* _Data segment_:
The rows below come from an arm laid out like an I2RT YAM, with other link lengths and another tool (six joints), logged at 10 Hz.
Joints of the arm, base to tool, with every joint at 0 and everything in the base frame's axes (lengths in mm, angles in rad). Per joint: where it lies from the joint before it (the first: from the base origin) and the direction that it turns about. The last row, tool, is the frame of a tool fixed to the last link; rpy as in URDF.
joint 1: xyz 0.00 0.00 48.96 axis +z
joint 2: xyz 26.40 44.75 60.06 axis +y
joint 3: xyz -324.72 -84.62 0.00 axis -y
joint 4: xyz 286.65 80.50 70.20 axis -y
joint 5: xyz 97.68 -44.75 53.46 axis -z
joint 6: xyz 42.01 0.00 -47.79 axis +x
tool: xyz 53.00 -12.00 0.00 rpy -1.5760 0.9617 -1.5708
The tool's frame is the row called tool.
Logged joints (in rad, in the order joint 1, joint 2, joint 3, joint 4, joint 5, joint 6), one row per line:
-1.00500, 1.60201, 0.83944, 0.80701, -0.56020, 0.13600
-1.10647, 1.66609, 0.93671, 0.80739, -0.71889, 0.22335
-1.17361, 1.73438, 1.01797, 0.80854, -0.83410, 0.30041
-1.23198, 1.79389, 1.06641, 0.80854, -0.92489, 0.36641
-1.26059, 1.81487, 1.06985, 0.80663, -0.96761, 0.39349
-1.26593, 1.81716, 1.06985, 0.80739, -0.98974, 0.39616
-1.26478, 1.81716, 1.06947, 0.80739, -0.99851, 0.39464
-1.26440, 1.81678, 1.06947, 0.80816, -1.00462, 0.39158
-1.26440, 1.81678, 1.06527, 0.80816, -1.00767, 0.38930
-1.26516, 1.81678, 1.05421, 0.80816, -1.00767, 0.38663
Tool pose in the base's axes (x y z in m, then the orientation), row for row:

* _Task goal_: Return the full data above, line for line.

* _Response to this exercise_:
The rows below come from an arm laid out like an I2RT YAM, with other link lengths and another tool (six joints), logged at 10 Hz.
Joints of the arm, base to tool, with every joint at 0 and everything in the base frame's axes (lengths in mm, angles in rad). Per joint: where it lies from the joint before it (the first: from the base origin) and the direction that it turns about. The last row, tool, is the frame of a tool fixed to the last link; rpy as in URDF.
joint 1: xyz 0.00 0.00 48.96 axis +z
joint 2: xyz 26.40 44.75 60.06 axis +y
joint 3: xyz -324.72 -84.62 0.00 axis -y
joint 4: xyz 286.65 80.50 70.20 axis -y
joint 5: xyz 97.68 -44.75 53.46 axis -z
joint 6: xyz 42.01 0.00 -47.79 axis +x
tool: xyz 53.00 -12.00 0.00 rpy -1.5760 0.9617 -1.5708
The tool's frame is the row called tool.
Logged joints (in rad, in the order joint 1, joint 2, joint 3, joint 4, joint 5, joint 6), one row per line:
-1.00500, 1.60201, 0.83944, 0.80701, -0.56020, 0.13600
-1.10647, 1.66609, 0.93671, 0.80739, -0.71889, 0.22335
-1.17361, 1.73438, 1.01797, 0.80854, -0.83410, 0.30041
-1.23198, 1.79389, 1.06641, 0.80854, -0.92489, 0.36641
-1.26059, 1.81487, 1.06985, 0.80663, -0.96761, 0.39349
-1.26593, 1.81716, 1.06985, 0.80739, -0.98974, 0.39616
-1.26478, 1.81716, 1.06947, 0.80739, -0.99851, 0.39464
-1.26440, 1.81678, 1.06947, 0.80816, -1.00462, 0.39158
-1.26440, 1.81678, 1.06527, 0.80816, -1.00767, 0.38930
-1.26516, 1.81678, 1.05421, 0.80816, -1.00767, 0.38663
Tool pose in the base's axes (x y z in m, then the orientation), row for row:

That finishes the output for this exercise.